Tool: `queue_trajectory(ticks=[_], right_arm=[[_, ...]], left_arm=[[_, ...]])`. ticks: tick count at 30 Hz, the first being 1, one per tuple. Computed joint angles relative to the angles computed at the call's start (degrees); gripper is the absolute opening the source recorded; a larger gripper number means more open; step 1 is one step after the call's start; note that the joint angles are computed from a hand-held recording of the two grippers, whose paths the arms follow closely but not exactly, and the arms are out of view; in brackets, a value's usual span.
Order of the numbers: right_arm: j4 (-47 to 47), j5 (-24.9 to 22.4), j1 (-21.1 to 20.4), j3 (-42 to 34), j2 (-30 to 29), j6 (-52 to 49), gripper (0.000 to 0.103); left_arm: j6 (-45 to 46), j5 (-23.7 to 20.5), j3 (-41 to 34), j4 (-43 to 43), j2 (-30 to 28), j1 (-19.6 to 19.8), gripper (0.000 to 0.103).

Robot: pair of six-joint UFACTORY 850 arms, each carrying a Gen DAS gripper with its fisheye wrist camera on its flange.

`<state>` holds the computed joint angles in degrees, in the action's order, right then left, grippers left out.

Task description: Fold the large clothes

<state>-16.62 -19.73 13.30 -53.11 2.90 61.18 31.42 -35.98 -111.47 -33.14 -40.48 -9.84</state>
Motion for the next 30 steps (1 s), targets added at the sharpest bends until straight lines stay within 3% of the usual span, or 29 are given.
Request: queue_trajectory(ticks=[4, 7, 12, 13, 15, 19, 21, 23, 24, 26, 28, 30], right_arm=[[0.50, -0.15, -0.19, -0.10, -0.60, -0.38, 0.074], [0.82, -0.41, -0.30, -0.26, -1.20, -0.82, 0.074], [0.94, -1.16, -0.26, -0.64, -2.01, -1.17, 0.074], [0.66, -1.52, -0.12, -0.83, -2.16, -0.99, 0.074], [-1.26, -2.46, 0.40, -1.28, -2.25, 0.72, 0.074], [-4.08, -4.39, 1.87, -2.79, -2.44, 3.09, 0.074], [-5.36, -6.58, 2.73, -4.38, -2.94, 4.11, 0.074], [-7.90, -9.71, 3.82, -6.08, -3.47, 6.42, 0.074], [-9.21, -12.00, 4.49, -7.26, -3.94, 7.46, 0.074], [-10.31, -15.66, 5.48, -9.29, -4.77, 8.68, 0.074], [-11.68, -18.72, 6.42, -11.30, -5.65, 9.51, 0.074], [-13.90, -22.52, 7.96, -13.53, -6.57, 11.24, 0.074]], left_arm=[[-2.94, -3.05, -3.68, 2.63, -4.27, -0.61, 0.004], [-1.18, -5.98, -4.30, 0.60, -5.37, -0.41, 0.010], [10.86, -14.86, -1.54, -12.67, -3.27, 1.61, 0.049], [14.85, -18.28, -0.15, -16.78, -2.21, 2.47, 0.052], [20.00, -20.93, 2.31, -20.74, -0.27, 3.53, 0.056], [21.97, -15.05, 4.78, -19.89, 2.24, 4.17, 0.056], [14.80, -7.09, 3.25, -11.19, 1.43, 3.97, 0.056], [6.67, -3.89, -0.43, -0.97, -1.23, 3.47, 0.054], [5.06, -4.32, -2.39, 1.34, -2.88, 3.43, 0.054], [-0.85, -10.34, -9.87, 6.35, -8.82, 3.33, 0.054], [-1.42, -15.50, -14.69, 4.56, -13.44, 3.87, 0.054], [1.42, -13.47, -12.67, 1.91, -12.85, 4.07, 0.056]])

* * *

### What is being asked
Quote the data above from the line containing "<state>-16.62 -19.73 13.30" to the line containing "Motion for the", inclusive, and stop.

### Exercise answer
<state>-16.62 -19.73 13.30 -53.11 2.90 61.18 31.42 -35.98 -111.47 -33.14 -40.48 -9.84</state>
Motion for the next 30 steps (1 s), targets added at the sharpest bends until straight lines stay within 3% of the usual span, or 29 are given.

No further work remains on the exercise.